- [WHAT NEEDS TO BE DONE]: Line by line, copy out the data below exactly.

(Beginning of DATA PROVIDED)

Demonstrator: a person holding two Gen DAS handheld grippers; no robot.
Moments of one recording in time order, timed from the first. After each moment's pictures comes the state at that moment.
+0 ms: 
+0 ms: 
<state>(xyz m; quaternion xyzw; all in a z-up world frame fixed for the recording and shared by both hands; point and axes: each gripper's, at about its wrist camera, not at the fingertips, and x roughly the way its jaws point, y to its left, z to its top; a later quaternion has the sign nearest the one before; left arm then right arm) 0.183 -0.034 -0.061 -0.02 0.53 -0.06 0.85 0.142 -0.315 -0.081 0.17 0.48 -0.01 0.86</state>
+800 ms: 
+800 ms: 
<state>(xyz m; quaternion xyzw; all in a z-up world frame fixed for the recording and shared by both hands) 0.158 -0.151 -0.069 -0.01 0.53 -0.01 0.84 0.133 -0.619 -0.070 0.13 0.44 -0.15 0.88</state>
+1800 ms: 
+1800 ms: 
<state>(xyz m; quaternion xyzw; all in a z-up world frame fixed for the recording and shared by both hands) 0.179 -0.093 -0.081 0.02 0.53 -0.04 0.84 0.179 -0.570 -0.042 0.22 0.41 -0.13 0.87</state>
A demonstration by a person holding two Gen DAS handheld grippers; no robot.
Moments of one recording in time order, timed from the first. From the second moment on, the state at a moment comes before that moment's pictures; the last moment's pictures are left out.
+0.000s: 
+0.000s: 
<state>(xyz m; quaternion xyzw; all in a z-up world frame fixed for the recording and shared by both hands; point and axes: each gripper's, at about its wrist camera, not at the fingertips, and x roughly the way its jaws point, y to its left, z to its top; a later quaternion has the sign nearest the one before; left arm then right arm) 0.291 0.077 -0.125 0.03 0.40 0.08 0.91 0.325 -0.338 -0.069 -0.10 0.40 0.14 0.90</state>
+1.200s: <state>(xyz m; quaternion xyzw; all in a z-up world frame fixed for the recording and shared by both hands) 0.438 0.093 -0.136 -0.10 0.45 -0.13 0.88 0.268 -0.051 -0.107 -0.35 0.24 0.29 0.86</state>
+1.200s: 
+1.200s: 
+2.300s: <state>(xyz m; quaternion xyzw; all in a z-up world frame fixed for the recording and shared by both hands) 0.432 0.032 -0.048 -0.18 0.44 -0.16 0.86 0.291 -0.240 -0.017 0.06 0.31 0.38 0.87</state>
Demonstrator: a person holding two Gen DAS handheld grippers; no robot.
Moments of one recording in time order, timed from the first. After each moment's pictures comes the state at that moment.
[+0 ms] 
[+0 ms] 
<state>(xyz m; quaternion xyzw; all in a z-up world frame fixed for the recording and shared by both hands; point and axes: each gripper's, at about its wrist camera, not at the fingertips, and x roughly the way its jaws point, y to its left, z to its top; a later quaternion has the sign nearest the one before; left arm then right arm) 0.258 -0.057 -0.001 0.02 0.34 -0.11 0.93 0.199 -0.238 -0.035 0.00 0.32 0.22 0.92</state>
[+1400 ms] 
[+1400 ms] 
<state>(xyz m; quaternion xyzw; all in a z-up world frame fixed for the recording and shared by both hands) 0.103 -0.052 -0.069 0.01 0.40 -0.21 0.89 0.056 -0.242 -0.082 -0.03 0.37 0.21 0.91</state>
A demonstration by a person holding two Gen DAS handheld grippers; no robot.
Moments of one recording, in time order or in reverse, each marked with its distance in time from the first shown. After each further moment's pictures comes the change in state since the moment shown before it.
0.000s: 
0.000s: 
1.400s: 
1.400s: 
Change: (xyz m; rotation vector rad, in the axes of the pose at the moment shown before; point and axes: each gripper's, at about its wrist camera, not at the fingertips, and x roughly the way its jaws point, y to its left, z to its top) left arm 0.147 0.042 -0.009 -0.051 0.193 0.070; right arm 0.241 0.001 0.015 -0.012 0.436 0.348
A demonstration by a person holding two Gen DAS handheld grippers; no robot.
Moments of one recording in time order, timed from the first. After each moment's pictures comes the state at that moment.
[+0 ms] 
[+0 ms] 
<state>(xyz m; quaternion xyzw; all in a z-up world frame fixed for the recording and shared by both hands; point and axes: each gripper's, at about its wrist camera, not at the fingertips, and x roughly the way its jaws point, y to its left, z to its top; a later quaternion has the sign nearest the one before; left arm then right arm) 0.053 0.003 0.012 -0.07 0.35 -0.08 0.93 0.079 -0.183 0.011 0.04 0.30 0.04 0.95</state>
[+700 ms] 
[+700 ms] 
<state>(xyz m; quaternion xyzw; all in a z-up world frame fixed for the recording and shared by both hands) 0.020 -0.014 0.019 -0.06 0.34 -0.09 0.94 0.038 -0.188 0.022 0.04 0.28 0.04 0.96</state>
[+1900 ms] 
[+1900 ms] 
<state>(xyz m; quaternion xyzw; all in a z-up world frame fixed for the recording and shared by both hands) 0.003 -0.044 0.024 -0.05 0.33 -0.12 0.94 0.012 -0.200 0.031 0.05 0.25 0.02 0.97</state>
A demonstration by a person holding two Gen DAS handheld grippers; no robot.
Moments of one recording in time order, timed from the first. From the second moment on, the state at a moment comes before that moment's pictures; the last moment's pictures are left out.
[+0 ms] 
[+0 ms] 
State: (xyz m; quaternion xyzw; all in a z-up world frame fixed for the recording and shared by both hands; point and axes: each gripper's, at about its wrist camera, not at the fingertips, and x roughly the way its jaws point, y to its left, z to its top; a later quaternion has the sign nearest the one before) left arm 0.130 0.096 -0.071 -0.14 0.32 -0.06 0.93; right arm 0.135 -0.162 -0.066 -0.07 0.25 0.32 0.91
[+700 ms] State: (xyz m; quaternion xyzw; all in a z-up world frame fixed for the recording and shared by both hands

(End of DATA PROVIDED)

- [EXERCISE OUTPUT]:
Demonstrator: a person holding two Gen DAS handheld grippers; no robot.
Moments of one recording in time order, timed from the first. After each moment's pictures comes the state at that moment.
+0 ms: 
+0 ms: 
<state>(xyz m; quaternion xyzw; all in a z-up world frame fixed for the recording and shared by both hands; point and axes: each gripper's, at about its wrist camera, not at the fingertips, and x roughly the way its jaws point, y to its left, z to its top; a later quaternion has the sign nearest the one before; left arm then right arm) 0.183 -0.034 -0.061 -0.02 0.53 -0.06 0.85 0.142 -0.315 -0.081 0.17 0.48 -0.01 0.86</state>
+800 ms: 
+800 ms: 
<state>(xyz m; quaternion xyzw; all in a z-up world frame fixed for the recording and shared by both hands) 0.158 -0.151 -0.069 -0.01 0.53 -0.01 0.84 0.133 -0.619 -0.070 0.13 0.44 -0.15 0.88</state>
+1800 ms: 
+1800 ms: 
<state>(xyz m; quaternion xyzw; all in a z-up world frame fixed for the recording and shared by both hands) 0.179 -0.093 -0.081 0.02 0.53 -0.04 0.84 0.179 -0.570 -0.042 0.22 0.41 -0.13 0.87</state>
A demonstration by a person holding two Gen DAS handheld grippers; no robot.
Moments of one recording in time order, timed from the first. From the second moment on, the state at a moment comes before that moment's pictures; the last moment's pictures are left out.
+0.000s: 
+0.000s: 
<state>(xyz m; quaternion xyzw; all in a z-up world frame fixed for the recording and shared by both hands; point and axes: each gripper's, at about its wrist camera, not at the fingertips, and x roughly the way its jaws point, y to its left, z to its top; a later quaternion has the sign nearest the one before; left arm then right arm) 0.291 0.077 -0.125 0.03 0.40 0.08 0.91 0.325 -0.338 -0.069 -0.10 0.40 0.14 0.90</state>
+1.200s: <state>(xyz m; quaternion xyzw; all in a z-up world frame fixed for the recording and shared by both hands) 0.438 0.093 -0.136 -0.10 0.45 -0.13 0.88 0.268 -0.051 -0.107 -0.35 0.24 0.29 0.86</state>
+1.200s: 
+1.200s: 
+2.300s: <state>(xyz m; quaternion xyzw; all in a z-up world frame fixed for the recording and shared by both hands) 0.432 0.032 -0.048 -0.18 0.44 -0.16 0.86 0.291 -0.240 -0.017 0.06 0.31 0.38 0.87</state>
Demonstrator: a person holding two Gen DAS handheld grippers; no robot.
Moments of one recording in time order, timed from the first. After each moment's pictures comes the state at that moment.
[+0 ms] 
[+0 ms] 
<state>(xyz m; quaternion xyzw; all in a z-up world frame fixed for the recording and shared by both hands; point and axes: each gripper's, at about its wrist camera, not at the fingertips, and x roughly the way its jaws point, y to its left, z to its top; a later quaternion has the sign nearest the one before; left arm then right arm) 0.258 -0.057 -0.001 0.02 0.34 -0.11 0.93 0.199 -0.238 -0.035 0.00 0.32 0.22 0.92</state>
[+1400 ms] 
[+1400 ms] 
<state>(xyz m; quaternion xyzw; all in a z-up world frame fixed for the recording and shared by both hands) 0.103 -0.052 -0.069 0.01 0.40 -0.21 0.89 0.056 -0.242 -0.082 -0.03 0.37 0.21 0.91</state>
A demonstration by a person holding two Gen DAS handheld grippers; no robot.
Moments of one recording, in time order or in reverse, each marked with its distance in time from the first shown. After each further moment's pictures comes the change in state since the moment shown before it.
0.000s: 
0.000s: 
1.400s: 
1.400s: 
Change: (xyz m; rotation vector rad, in the axes of the pose at the moment shown before; point and axes: each gripper's, at about its wrist camera, not at the fingertips, and x roughly the way its jaws point, y to its left, z to its top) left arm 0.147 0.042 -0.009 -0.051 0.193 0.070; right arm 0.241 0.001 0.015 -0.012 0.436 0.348
A demonstration by a person holding two Gen DAS handheld grippers; no robot.
Moments of one recording in time order, timed from the first. After each moment's pictures comes the state at that moment.
[+0 ms] 
[+0 ms] 
<state>(xyz m; quaternion xyzw; all in a z-up world frame fixed for the recording and shared by both hands; point and axes: each gripper's, at about its wrist camera, not at the fingertips, and x roughly the way its jaws point, y to its left, z to its top; a later quaternion has the sign nearest the one before; left arm then right arm) 0.053 0.003 0.012 -0.07 0.35 -0.08 0.93 0.079 -0.183 0.011 0.04 0.30 0.04 0.95</state>
[+700 ms] 
[+700 ms] 
<state>(xyz m; quaternion xyzw; all in a z-up world frame fixed for the recording and shared by both hands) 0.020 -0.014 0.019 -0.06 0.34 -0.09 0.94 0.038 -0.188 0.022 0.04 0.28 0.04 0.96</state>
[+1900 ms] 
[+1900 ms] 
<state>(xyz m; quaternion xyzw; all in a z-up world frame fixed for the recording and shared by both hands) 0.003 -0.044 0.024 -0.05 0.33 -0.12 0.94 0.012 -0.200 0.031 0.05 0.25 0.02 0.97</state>
A demonstration by a person holding two Gen DAS handheld grippers; no robot.
Moments of one recording in time order, timed from the first. From the second moment on, the state at a moment comes before that moment's pictures; the last moment's pictures are left out.
[+0 ms] 
[+0 ms] 
State: (xyz m; quaternion xyzw; all in a z-up world frame fixed for the recording and shared by both hands; point and axes: each gripper's, at about its wrist camera, not at the fingertips, and x roughly the way its jaws point, y to its left, z to its top; a later quaternion has the sign nearest the one before) left arm 0.130 0.096 -0.071 -0.14 0.32 -0.06 0.93; right arm 0.135 -0.162 -0.066 -0.07 0.25 0.32 0.91
[+700 ms] State: (xyz m; quaternion xyzw; all in a z-up world frame fixed for the recording and shared by both hands

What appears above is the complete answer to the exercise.